How to complete this task – Output must match the data below exactly from its first line through the line that contains "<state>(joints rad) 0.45", with no other line.

++++++

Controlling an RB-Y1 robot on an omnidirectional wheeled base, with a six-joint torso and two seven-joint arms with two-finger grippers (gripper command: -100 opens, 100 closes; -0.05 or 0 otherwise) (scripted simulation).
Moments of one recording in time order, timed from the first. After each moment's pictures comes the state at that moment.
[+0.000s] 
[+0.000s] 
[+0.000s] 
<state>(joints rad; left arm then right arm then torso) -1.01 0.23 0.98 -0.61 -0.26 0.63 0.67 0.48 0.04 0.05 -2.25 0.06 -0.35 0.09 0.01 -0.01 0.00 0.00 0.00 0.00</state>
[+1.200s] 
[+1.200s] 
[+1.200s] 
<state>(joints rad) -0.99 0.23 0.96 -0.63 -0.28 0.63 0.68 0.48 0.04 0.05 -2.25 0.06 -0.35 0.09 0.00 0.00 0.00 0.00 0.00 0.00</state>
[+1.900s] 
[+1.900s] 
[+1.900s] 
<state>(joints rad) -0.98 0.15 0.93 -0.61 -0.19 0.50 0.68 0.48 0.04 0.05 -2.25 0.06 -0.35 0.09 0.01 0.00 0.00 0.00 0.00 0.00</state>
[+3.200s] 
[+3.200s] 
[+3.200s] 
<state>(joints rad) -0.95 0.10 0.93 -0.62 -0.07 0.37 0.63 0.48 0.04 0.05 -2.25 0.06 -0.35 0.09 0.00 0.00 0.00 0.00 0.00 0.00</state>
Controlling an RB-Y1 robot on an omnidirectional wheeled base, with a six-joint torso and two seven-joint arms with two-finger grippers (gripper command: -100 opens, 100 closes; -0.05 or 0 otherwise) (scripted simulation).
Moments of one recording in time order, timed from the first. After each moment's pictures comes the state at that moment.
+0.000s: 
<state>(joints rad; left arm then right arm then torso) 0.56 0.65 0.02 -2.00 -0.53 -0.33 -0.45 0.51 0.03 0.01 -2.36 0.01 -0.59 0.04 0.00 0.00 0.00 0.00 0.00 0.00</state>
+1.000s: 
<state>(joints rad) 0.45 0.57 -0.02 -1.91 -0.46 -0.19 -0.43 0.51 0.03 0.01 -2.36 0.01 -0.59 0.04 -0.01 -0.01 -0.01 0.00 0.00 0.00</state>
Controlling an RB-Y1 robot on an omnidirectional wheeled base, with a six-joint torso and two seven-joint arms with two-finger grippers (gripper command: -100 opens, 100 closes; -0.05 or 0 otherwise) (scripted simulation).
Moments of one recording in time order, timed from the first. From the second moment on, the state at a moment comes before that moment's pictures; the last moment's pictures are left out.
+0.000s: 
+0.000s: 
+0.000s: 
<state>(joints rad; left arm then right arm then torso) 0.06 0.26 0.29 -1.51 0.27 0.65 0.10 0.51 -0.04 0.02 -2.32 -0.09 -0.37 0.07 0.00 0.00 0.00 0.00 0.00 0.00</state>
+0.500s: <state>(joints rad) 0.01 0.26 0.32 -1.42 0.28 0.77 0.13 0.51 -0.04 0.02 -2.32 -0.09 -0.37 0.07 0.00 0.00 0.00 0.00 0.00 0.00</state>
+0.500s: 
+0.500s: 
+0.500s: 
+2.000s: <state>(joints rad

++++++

Reply to the exercise –
Controlling an RB-Y1 robot on an omnidirectional wheeled base, with a six-joint torso and two seven-joint arms with two-finger grippers (gripper command: -100 opens, 100 closes; -0.05 or 0 otherwise) (scripted simulation).
Moments of one recording in time order, timed from the first. After each moment's pictures comes the state at that moment.
[+0.000s] 
[+0.000s] 
[+0.000s] 
<state>(joints rad; left arm then right arm then torso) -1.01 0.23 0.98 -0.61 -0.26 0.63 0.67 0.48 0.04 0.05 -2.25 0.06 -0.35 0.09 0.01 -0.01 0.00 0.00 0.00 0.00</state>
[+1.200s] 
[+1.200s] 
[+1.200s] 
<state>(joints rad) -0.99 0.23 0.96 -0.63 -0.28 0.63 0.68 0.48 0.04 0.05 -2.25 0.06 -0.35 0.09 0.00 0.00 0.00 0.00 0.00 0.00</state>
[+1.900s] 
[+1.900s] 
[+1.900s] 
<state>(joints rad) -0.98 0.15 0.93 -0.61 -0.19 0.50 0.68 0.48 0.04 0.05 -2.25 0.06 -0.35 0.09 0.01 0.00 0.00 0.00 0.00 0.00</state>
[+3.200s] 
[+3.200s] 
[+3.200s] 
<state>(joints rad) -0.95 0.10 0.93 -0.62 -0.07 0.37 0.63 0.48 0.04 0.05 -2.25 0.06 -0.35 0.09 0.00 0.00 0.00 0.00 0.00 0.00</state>
Controlling an RB-Y1 robot on an omnidirectional wheeled base, with a six-joint torso and two seven-joint arms with two-finger grippers (gripper command: -100 opens, 100 closes; -0.05 or 0 otherwise) (scripted simulation).
Moments of one recording in time order, timed from the first. After each moment's pictures comes the state at that moment.
+0.000s: 
<state>(joints rad; left arm then right arm then torso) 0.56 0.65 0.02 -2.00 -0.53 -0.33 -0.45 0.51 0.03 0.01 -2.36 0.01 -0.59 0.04 0.00 0.00 0.00 0.00 0.00 0.00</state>
+1.000s: 
<state>(joints rad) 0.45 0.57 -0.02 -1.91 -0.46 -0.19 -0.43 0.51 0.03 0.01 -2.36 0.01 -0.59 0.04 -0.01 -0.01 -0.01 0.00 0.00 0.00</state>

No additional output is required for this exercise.